**The task:** Lines that include the string "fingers" are the ones to copy from the entries below.
•••••
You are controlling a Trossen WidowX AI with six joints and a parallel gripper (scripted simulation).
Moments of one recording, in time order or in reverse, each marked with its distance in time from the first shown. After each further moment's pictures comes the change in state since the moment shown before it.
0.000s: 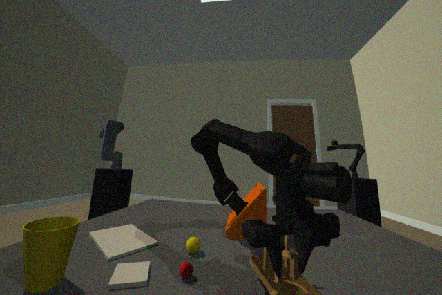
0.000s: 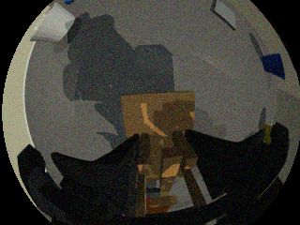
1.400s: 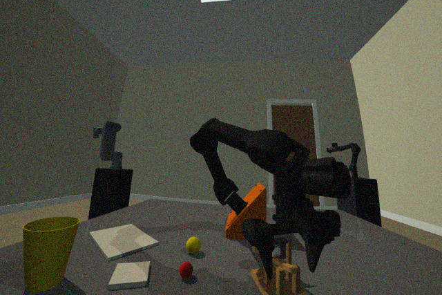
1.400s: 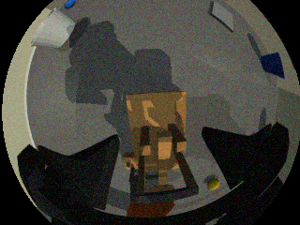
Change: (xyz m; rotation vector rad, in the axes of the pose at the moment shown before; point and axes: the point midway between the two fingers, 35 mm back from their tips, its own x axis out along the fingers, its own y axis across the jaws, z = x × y) arm -0.003 0.000 0.005 0.014 -0.032 0.009
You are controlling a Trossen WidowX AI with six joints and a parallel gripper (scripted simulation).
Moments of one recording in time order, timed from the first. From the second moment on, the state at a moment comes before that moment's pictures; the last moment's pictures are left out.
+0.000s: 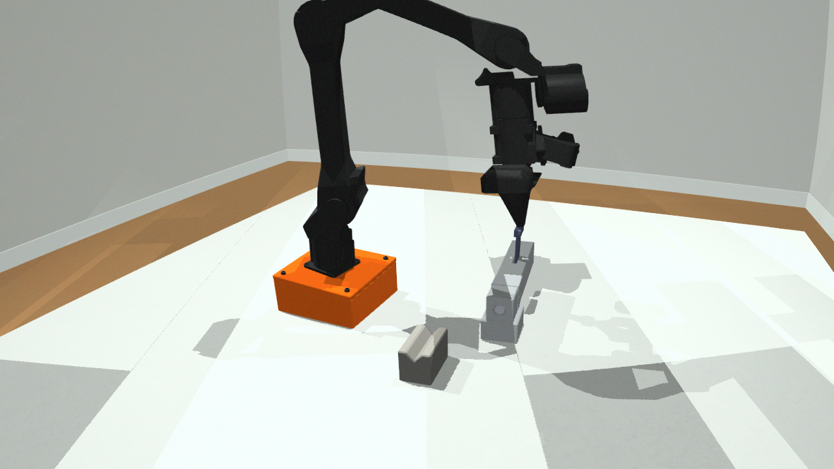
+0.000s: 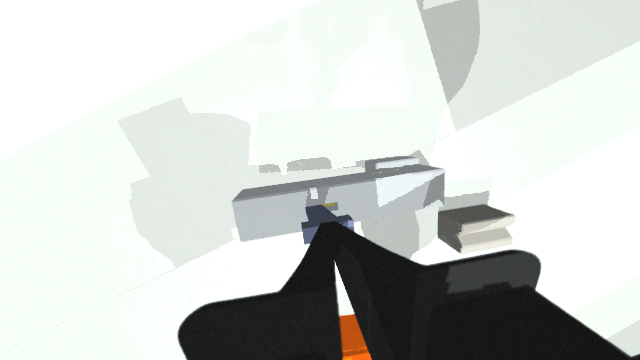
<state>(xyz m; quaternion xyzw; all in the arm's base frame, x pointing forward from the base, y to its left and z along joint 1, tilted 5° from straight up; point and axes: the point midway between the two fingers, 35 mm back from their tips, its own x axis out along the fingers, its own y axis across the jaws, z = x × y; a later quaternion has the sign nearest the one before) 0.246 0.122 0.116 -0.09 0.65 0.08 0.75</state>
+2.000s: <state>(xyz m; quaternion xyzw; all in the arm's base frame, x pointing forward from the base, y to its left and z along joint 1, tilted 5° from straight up) 0.293 -0.026 0.079 -0.58 0.44 0.49 0.47</state>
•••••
**Result:**
Change: (xyz m; rotation vector rad, in the axes of the pose at the moment shown before; point and axes: the point midway between the two fingers, 35 mm back from their tips, its own x axis out along the fingers, its own y axis across the jaws, z = x × y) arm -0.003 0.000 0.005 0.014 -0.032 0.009
<state>(xyz m; quaternion xyzw; all in the arm's base frame, x pointing forward from the base, y to its left and z along joint 1, tilted 5° from straight up; point and axes: the point midway between the two fingers, 35 mm back from their tips, its own x axis out along the fingers, its own y axis across the jaws, z = x × y; a later quaternion has the sign nearest the one before) 0.246 0.122 0.116 -0.09 0.65 0.08 0.75</state>

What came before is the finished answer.